▶ _Problem to solve_
Would you output the whole of the data exactly?

▶ _Dataset section_
· · · · · · ·
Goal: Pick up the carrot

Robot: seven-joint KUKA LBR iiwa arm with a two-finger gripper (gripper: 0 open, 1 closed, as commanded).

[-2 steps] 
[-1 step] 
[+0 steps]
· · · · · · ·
▶ _Written answer_
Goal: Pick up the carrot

Robot: seven-joint KUKA LBR iiwa arm with a two-finger gripper (gripper: 0 open, 1 closed, as commanded).

[-2 steps] 
[-1 step] 
[+0 steps]

This answer requires nothing else.